Content starts
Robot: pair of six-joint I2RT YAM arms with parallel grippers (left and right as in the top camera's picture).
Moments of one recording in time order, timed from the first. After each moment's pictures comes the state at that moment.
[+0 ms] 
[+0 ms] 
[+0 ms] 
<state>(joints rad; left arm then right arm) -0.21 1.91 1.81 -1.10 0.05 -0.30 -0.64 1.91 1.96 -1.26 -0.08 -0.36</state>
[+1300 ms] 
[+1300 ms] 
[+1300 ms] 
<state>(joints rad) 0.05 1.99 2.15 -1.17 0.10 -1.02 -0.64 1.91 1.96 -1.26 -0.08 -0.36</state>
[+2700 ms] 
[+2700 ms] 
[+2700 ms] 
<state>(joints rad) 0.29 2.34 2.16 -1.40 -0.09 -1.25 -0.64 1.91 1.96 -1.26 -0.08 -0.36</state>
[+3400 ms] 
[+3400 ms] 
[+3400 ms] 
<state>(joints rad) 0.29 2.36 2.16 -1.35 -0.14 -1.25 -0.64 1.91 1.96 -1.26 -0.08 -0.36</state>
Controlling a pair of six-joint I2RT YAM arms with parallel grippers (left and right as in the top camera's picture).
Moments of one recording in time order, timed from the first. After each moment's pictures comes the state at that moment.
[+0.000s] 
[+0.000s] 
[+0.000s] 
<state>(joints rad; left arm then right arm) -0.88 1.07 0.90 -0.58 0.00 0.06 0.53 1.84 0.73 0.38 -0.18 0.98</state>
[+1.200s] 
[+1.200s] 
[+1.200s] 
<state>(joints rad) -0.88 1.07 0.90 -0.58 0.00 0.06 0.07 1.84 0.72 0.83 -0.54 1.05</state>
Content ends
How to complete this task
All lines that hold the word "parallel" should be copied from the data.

Task solution
Robot: pair of six-joint I2RT YAM arms with parallel grippers (left and right as in the top camera's picture).
Controlling a pair of six-joint I2RT YAM arms with parallel grippers (left and right as in the top camera's picture).

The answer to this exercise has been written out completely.